By STEPHEN THORNE
Canadian Press
Monday, June 18, 2001
Page A8
OTTAWA -- U.S. officials will return to Canada this month to further assess this year's PEI potato crop, but documents show they have not always practised what they preach. The Americans crippled the Prince Edward Island industry by shutting down the border to PEI potatoes after a fungus was discovered in a corner of a single field on Oct. 24.
Despite extraordinary measures by Canadian authorities and overwhelming evidence that the fungus had not spread, large sections of PEI farmland were quarantined and the border stayed closed for nearly seven months.
Yet when the same potato-wart fungus was discovered in Maryland in 1987, U.S. authorities did not bother to inform their Canadian counterparts, documents obtained under the Access to Information Act show.
Potato shipments to Canada continued uninterrupted and Canadian laboratories -- the same ones that the Americans second-guessed in the winter -- ultimately helped eradicate the fungus in Maryland, the documents say.
By contrast, Canadian authorities informed the Americans of the PEI problem within 48 hours. Inspectors from the Canadian Food Inspection Agency took nearly 300,000 soil samples from 74 fields.
They conducted 9,777 tests. Fifteen were positive -- all from the same 0.1 hectare where a man had a vegetable garden and fed his pigs.
More than 46,540 hectares of potatoes are grown on Prince Edward Island.
Still, PEI spuds were denied access to the lucrative U.S. Thanksgiving and Christmas markets while farmers in Idaho and Washington cashed in on bumper crops.
PEI farmers lost an estimated $30-million. Even shipments to other provinces were stopped in case the Americans made good on threats to ban their potatoes too.
In May, U.S. officials reopened the border to PEI's 2000 potato crop -- with conditions -- but they are still deciding whether to allow shipments of this year's crop.
"It is well and good for the U.S. to express their arrogance and demand that Canada segregate the most intensive potato geography of our entire industry," Paul Jelley, PEI's deputy minister of agriculture, wrote the president of the Canadian Food Inspection Agency on Dec. 14.
"We do not recognize this imposition since I assume we still have sovereign authority within our own country."
But what galled some Canadian authorities even more was what a New Brunswick official described as U.S. "disrespect" for the science conducted by the food- inspection agency.

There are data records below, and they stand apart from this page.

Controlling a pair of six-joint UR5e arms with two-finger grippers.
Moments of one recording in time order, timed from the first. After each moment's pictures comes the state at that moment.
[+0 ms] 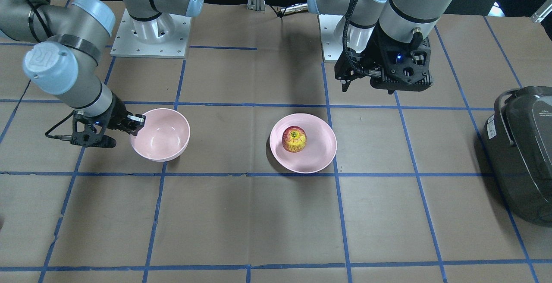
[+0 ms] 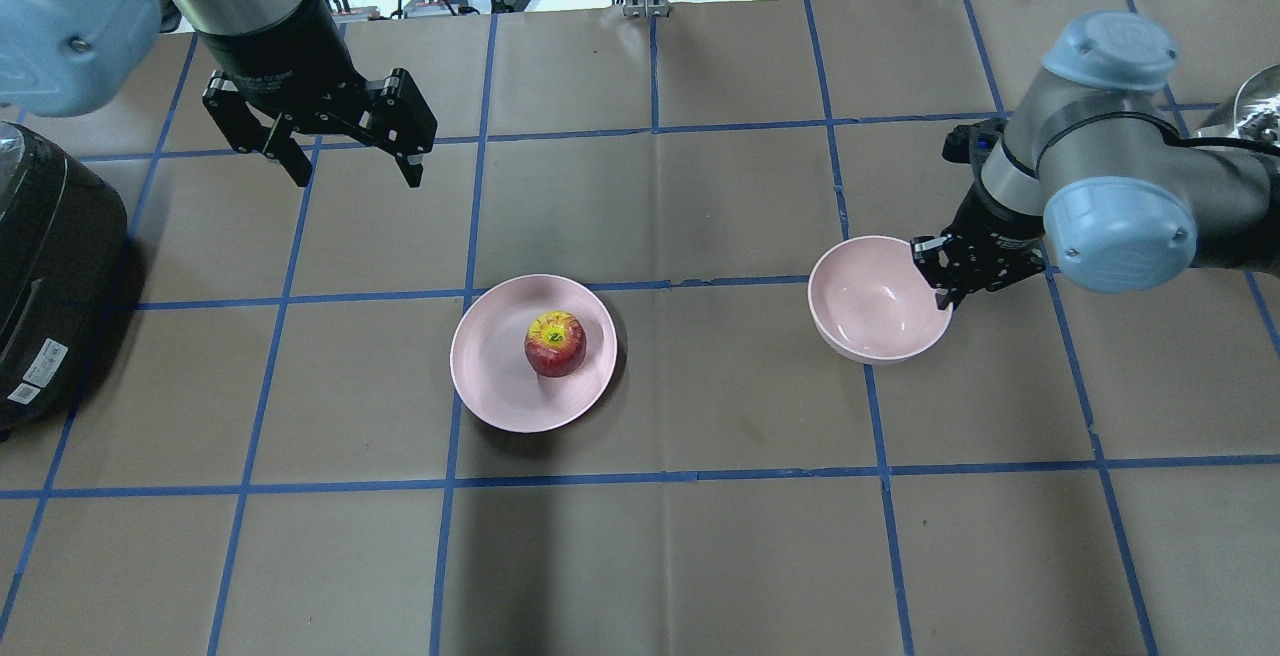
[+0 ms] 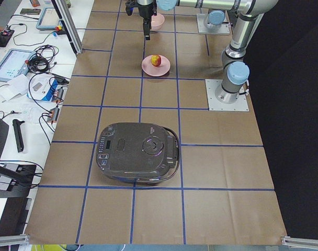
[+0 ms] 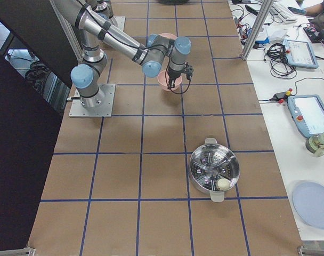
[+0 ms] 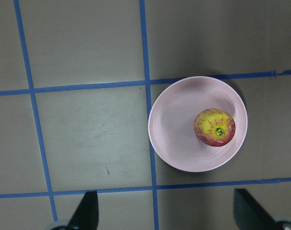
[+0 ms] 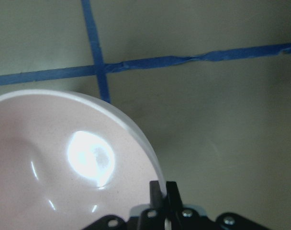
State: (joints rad) left arm -1.61 -1.65 -1.48 -1.66 1.59 0.01; right arm 1.44 -1.41 1.96 -1.96 -1.53 -0.03
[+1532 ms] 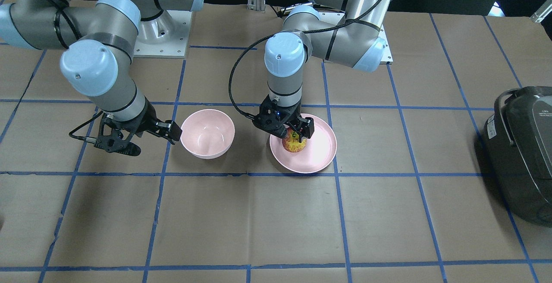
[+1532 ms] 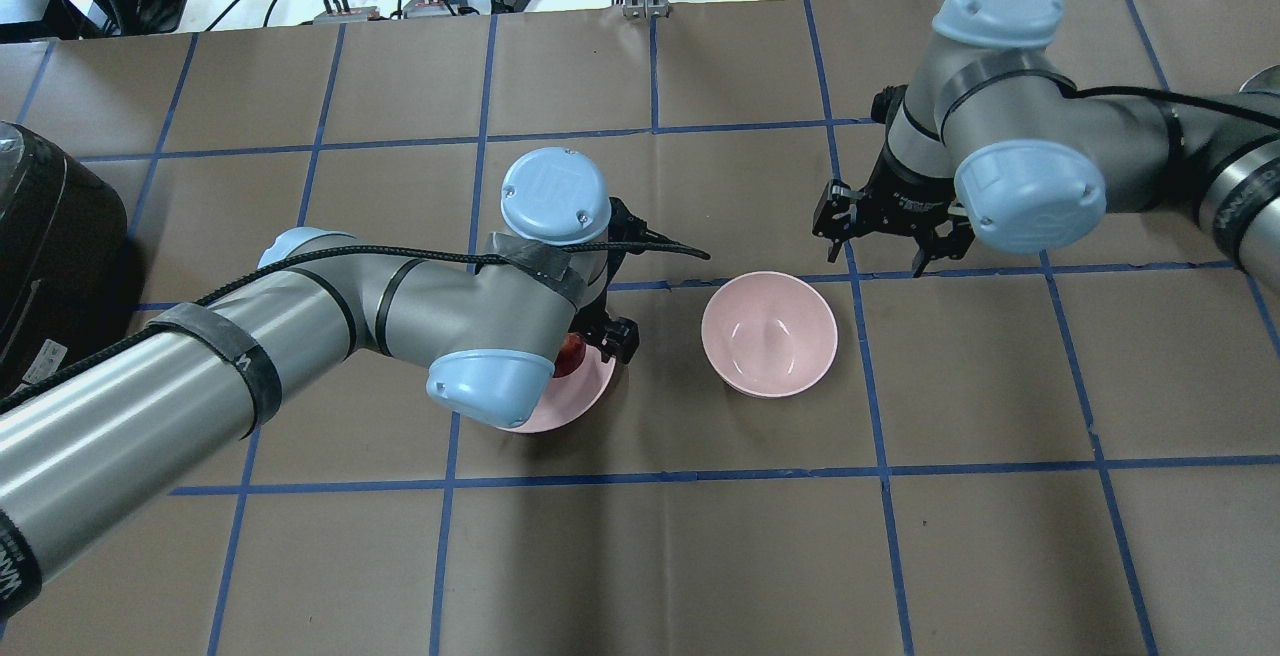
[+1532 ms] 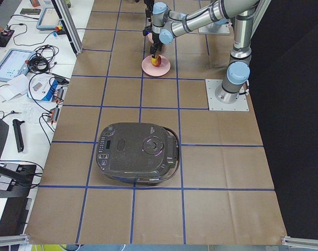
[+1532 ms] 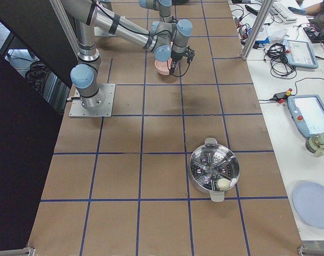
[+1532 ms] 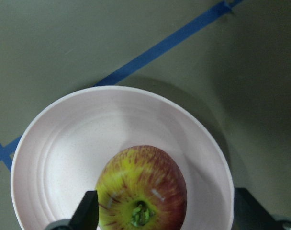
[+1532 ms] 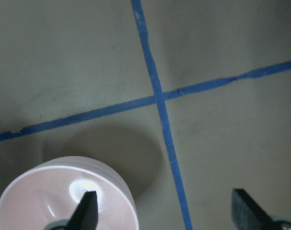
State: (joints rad) left arm -1.93 -1.86 -1.96 -0.89 1.70 0.23; right arm 1.55 -1.37 1.79 -1.90 -1.54 0.22
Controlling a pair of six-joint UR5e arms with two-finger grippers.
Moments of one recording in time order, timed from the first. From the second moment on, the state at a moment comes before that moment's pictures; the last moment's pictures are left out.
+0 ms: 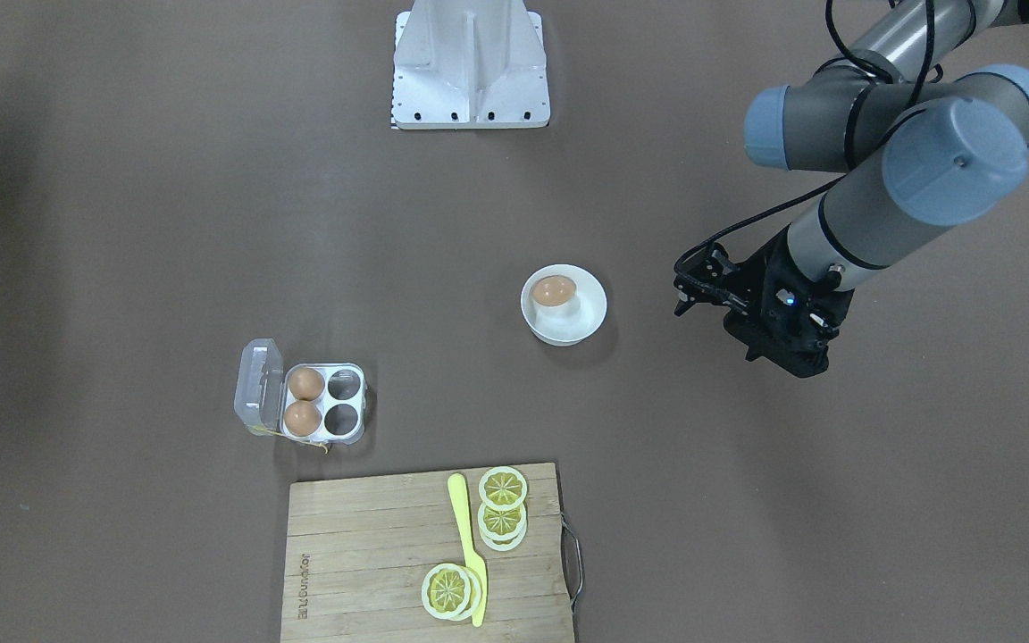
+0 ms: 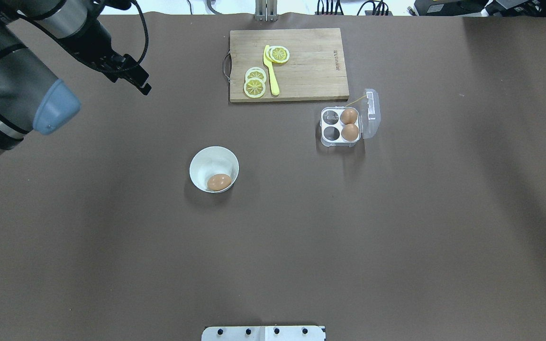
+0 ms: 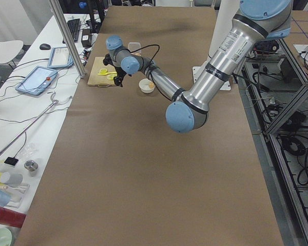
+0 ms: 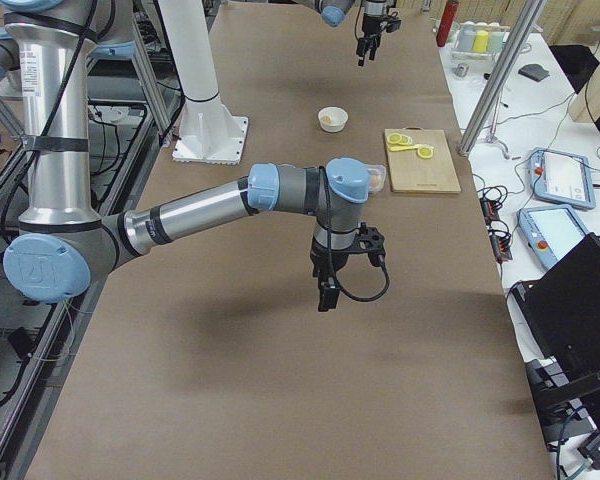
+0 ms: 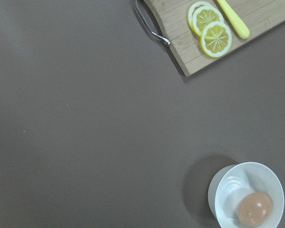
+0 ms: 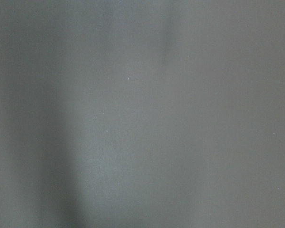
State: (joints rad) left arm -0.98 -2.18 -1.58 -1.66 -2.36 -0.30; right arm 1.52 -1.60 1.95 -2.00 2.15 -0.16
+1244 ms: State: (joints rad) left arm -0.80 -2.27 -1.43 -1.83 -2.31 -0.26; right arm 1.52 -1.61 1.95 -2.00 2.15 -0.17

"The same Canadian expertise that was turned to by the U.S. during the Maryland outbreak in the form of scientists, technologists and laboratories were once again used in this investigation," agency director Robert Carberry wrote his U.S. counterpart on Jan. 3.

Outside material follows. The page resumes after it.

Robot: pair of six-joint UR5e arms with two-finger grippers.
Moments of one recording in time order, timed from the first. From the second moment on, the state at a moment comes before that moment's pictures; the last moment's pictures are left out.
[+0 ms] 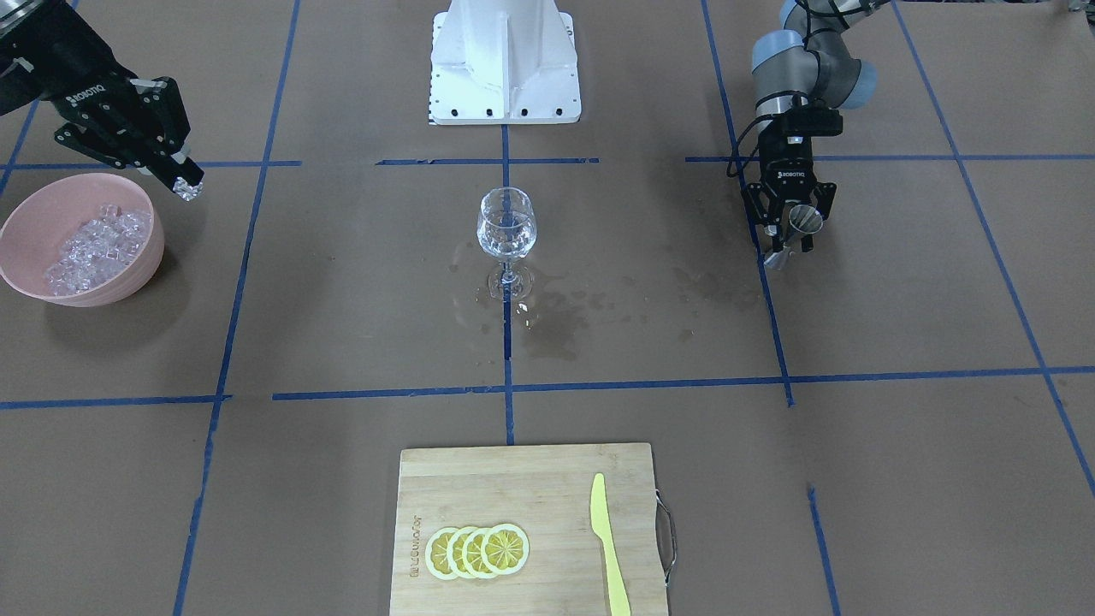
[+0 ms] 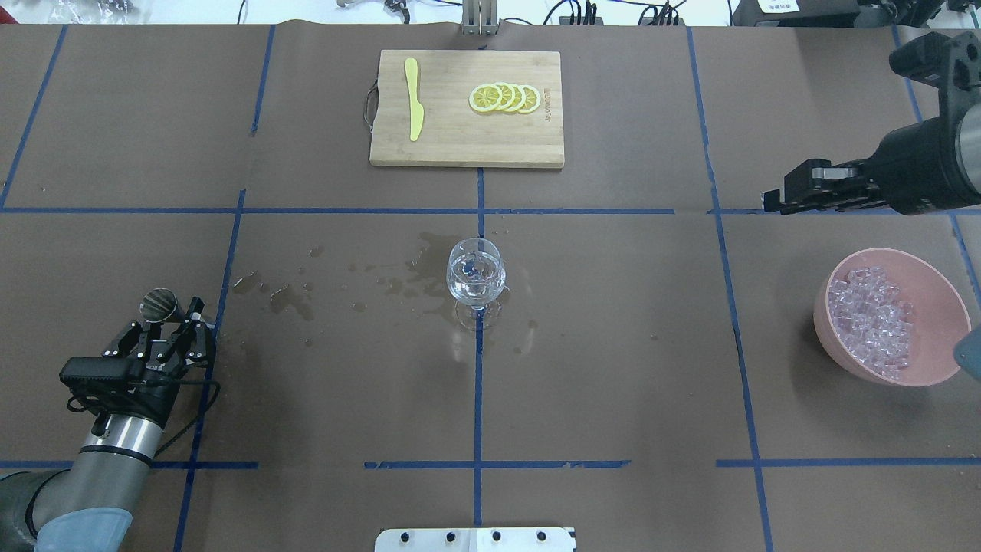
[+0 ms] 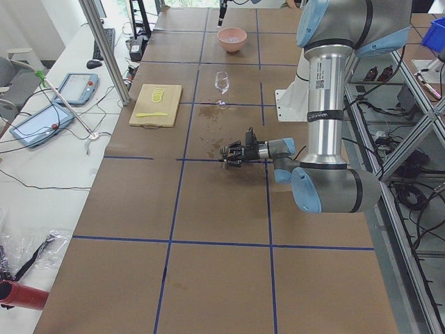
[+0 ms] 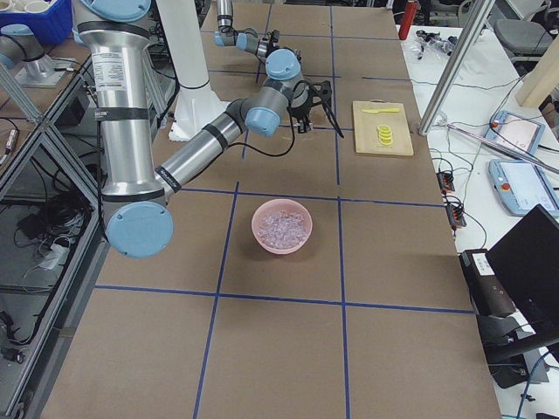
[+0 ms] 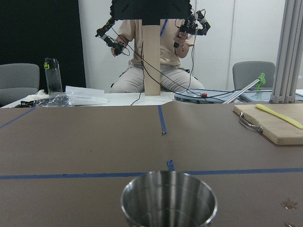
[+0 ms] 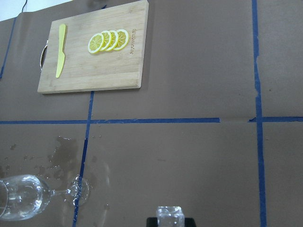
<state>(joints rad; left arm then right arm) -0.09 -1.49 -1.62 -2.60 -0.35 -1.34 0.98 -1.48 2.20 -1.20 2.20 1.10</state>
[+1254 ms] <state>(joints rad) -0.07 -1.34 -1.76 -2.59 -0.62 -1.32 0.96 -1.45 2.20 -1.20 2.20 1.12</state>
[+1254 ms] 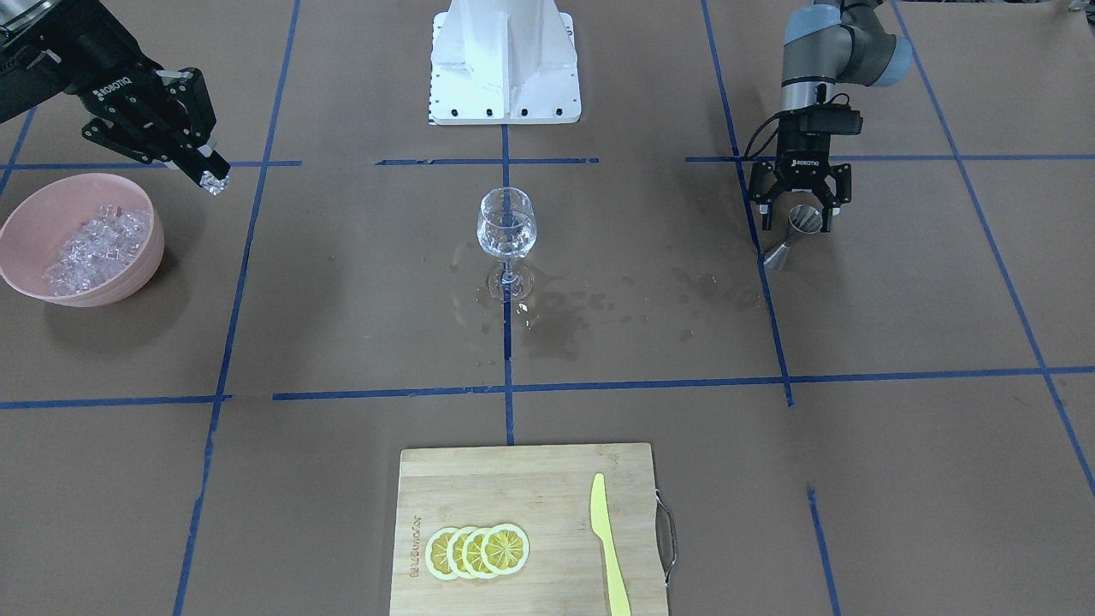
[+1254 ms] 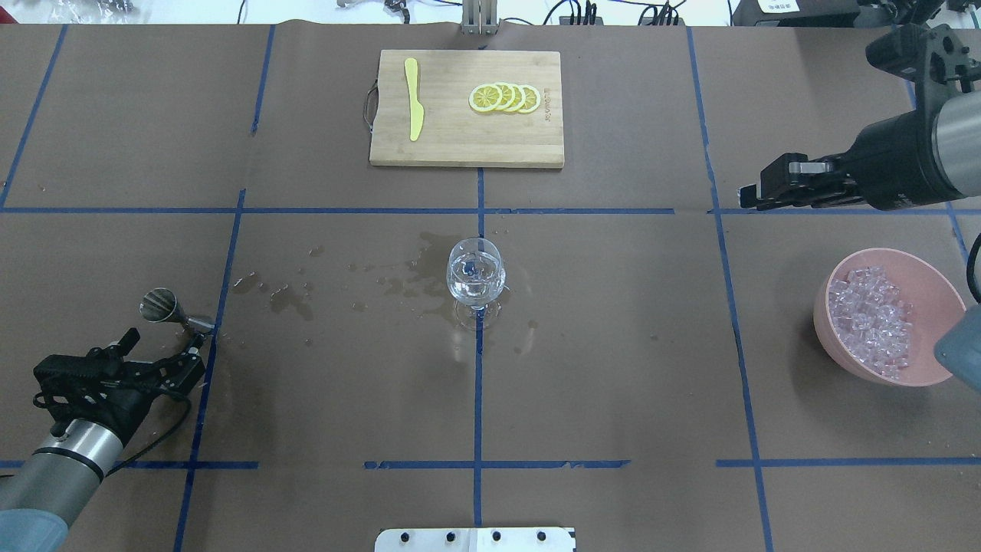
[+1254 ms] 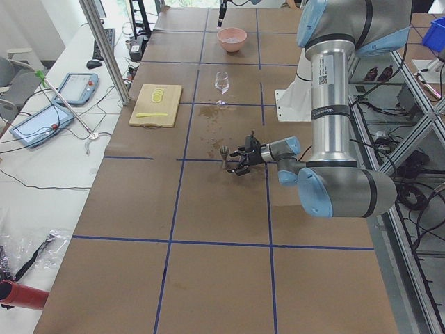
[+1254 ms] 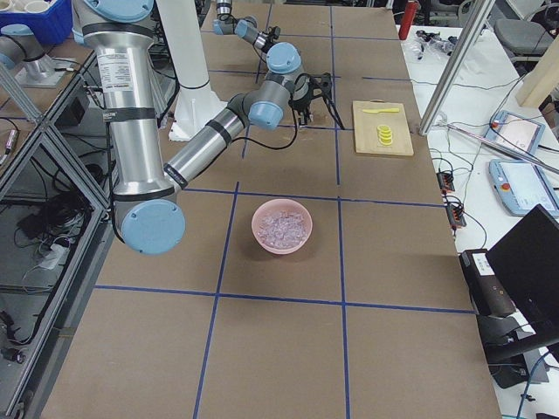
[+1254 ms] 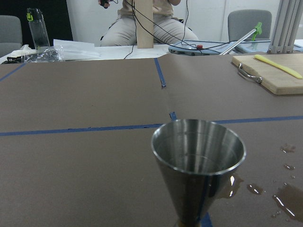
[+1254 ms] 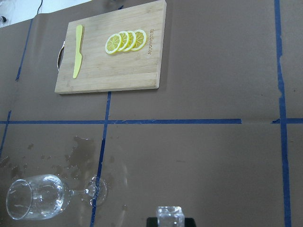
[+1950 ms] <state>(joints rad) 0.00 -1.22 -1.91 -2.58 -0.76 -1.33 0.93 -1.38 2.18 -1.20 2.18 1.12</state>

In 84 years of export trade to more than 40 countries, he noted, there had never been a single finding of potato wart from Canada.
Yet thousands of trailerloads of Maryland potatoes have been imported since potato wart was discovered there. Wart has also occurred in Pennsylvania and West Virginia.
Shipments to Canada have also continued from other states where other, equally reviled diseases have occurred.
"It is a ridiculous situation where Canada has honourably allowed shipments of potatoes from areas of the United States where wart has occurred," PEI Agriculture Minister Mitch Murphy wrote federal minister Lyle Vanclief on Dec. 5.
"Further to this, it is also ridiculous that Canada allows potato shipments from areas of the U.S. where regulated and quarantine pests occur . . . yet we are refused reciprocity with our current situation. This is a clear violation of trade agreements."